Его член был нежный, словно шелковый. Но только снаружи.
Эх. Какой наркоман не впадет в лирику, вспоминая о первом приходе. Сперва ощущаешь, что живешь, а потом начинается путешествие к смерти.
К тому же нет ничего скучнее, чем истории о старой любви.
Когда девчонки в Хинсеберге заводили эту шарманку, я зевала и шла спать. Я все это слышала прежде тысячу раз. Встреча мужчины и женщины. Пробуждение надежды. Возникновение мечты. Зарождение разочарования. Крушение иллюзий. Слезы.
Сверкер всегда жил в этом «мыле», оно питало его и давало кислород. Модель всегда одна и та же. Он входил в помещение, будь то приемная врача, зал ресторана или гостиная чужого дома и медлил несколько секунд у порога, прочесывая взглядом пространство комнаты, точно кого-то ища. И находил ее — почти сразу же. Это могла быть сестра из регистратуры в клинике репродуктивной медицины, темноглазая и с нежным голосом, или хрипатая официантка, улыбавшаяся ему ослепительными зубами, или белокурая подружка какого-то мальчишки из рекламного агентства, принарядившаяся по случаю вечеринки в черное короткое вечернее платье и чулки в сеточку. Он смотрел на нее, и происходило чудо, одно и то же чудо всякий раз. Она менялась. Роскошная регистраторша отмякала и делалась нежно-чувственной, циничная официантка — мечтательной и застенчивой, а юная блондинка краснела, как сама невинность, во все свое смелое декольте.

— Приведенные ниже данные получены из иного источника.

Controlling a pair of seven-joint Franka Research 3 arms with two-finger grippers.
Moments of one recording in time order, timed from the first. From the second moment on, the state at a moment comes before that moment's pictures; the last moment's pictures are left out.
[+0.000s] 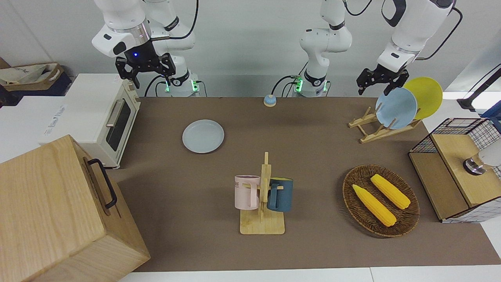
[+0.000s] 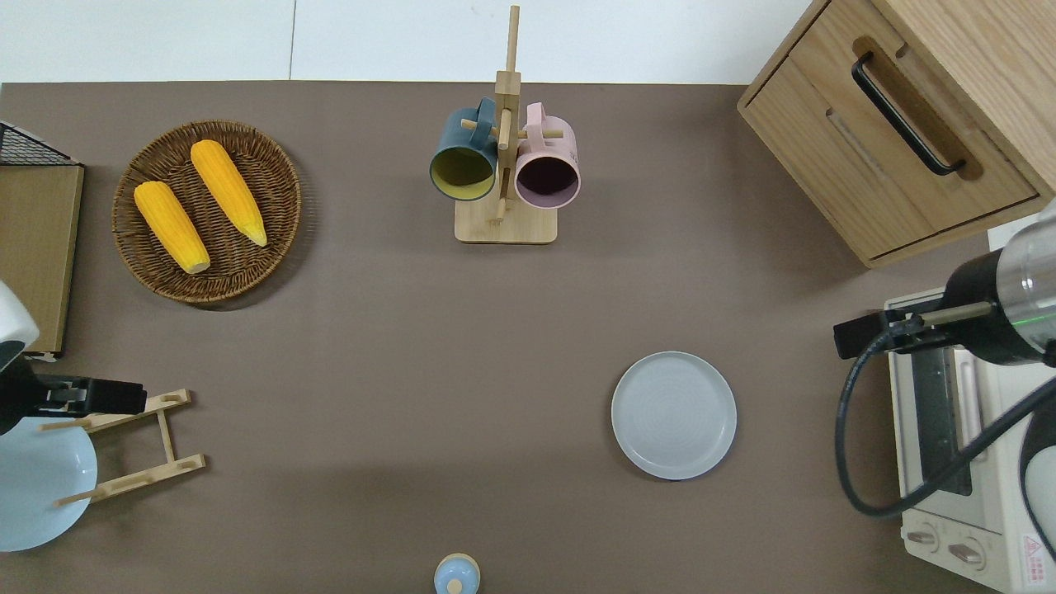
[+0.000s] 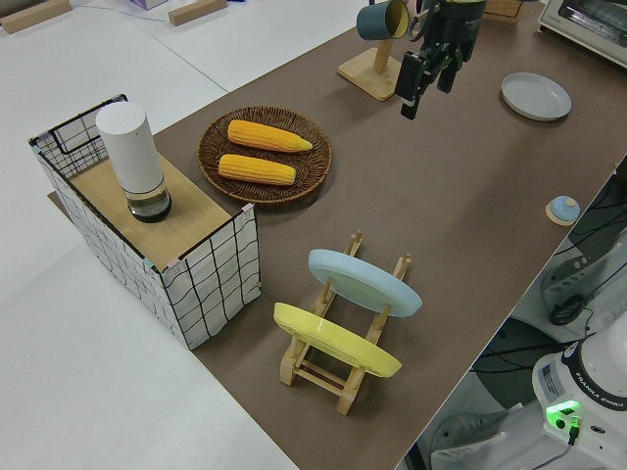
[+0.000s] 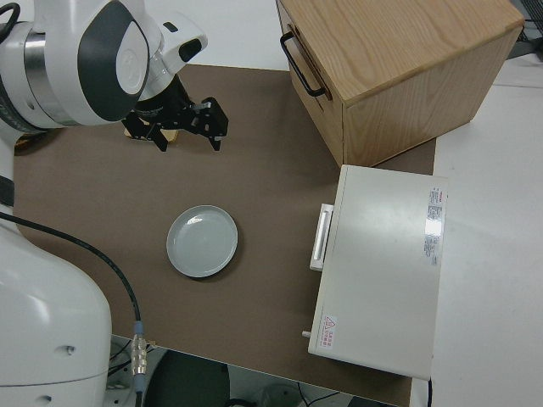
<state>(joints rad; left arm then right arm) -0.11 -0.23 0.13 -1.91 0.03 1.62 0.08 0.02 -0.01 0.12 -1.48 0.00 1.39 0.03</state>
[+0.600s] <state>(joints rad) -0.11 -0.23 0.10 -1.92 -0.02 1.66 0.07 0.02 -0.01 0.12 -1.48 0.00 1.39 0.03</state>
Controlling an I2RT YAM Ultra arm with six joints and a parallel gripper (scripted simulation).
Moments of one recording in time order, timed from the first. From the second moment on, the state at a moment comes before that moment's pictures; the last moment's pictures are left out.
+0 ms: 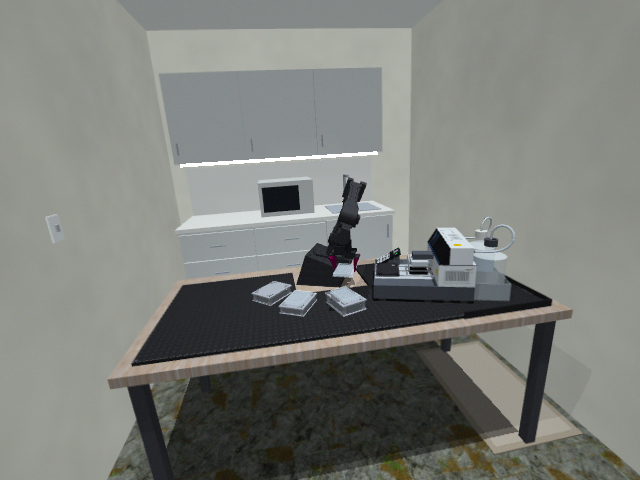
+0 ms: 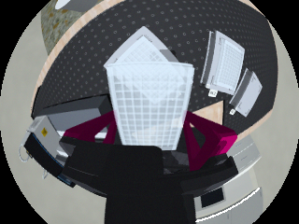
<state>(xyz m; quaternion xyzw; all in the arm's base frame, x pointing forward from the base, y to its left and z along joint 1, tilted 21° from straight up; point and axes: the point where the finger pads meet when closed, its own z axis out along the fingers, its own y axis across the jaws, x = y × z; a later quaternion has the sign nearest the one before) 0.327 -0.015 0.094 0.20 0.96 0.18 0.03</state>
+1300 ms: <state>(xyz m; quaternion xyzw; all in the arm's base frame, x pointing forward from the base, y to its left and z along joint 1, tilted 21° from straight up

А я стояла рядом дура дурой. По крайней мере в первые годы. Позже я научилась не видеть. Вместо этого я улыбалась избраннице, так же как Сверкер, но только коротко, а потом поворачивалась спиной и находила себе какое-нибудь другое занятие. В приемной клиники — погружалась в старые журналы, в ресторане — убегала в туалет припудрить носик, в гостях — порхала туда-сюда и говорила, говорила, говорила. Главное было — придумать, о чем заговорить. Я не сразу поняла, что коллеги Сверкера меня побаиваются, что все эти душечки из рекламного бизнеса опасаются журналистов, догадываясь о презрении, питаемом нами к таким, как они. Я не делала ни малейшей попытки их успокоить, напротив, мне нравилось их пугать. И я поднимала брови, когда кто-то из них выдавал текст о тайнах маркетинга, криво усмехалась, слыша речи о рекламных кампаниях, одна другой гениальнее, и молча давала им понять, что никогда не забуду — они добровольно посвятили свою жизнь продвижению стирального порошка. В конце концов их отношение ко мне испортилось. Мне это нравилось. Их недоброжелательность меня устраивала больше, чем их сочувствие.